In the listing below, locate the line that contains "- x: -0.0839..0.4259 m" and the line that contains "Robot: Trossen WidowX". Restate word for word those two lines and every line between them, and nothing else.
The data Start Marker
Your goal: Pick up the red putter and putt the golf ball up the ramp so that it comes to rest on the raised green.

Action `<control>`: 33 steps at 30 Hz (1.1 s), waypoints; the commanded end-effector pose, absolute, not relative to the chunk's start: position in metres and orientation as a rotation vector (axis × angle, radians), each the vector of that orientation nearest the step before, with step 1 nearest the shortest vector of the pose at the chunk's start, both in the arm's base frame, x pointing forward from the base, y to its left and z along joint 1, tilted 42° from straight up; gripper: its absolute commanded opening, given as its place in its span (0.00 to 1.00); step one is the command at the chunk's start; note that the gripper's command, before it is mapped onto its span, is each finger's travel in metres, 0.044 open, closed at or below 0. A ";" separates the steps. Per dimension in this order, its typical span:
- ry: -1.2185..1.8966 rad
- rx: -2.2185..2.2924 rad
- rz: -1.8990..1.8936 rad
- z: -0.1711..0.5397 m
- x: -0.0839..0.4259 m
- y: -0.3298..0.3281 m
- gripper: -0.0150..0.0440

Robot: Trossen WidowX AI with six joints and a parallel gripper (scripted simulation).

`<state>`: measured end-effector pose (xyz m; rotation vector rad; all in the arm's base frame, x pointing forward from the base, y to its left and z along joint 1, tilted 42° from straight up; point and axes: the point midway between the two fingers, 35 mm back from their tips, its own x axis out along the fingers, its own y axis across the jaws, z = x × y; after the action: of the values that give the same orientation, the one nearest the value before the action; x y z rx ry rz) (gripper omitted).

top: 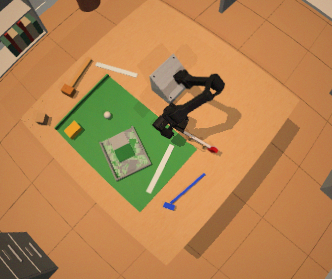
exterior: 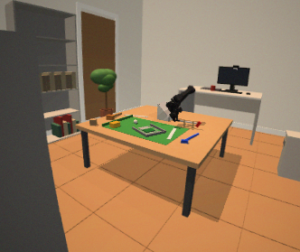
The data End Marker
• **Written solution**:
- x: -0.0839..0.4259 m
- y: -0.3298..0.3281 m
- gripper: -0.0150..0.0440

Robot: Trossen WidowX AI with six joints and a parallel gripper (scripted simulation).

What this exercise asked for has been supplied.